» Required action:
Show every line from the data below that includes "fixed".

» Source material:
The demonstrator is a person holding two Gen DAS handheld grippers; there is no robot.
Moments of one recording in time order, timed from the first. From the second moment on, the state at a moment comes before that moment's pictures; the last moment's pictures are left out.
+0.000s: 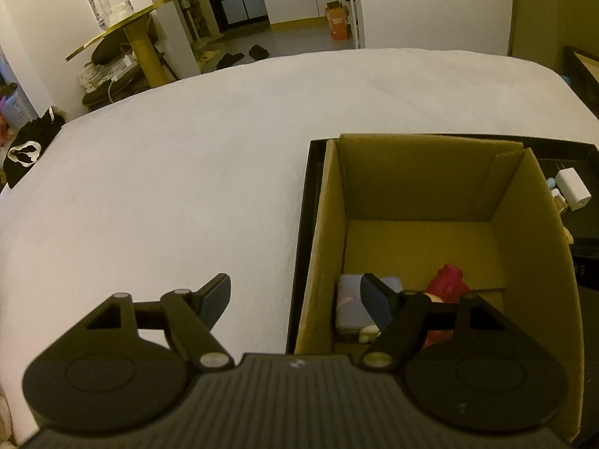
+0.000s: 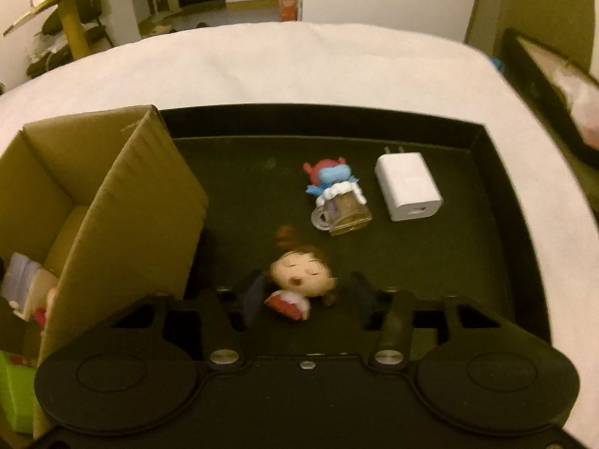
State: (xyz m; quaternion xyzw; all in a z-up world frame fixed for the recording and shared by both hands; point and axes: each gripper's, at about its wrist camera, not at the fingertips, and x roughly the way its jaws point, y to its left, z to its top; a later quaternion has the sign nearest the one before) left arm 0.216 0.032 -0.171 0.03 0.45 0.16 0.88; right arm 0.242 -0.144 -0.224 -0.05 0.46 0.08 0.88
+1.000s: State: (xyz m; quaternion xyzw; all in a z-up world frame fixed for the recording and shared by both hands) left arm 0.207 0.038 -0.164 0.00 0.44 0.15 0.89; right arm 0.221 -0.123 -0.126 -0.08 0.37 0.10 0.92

» Result of this exercise:
State: (xyz m; quaternion xyzw; all in a z-up world frame fixed for the recording and shared by both hands; point and axes: each gripper's, at about its wrist camera, not at the fingertips, and x roughly the way its jaws point, y to its left, z to its top; a later quaternion has the sign nearest the one before) left arm 0.216 0.032 -0.171 0.03 0.45 0.16 0.88; right arm 0.242 -0.144 -0.224 -0.05 0.46 0.08 0.88
+1.000s: State: (xyz m; quaternion xyzw; all in a z-up world frame fixed for the recording and shared by both hands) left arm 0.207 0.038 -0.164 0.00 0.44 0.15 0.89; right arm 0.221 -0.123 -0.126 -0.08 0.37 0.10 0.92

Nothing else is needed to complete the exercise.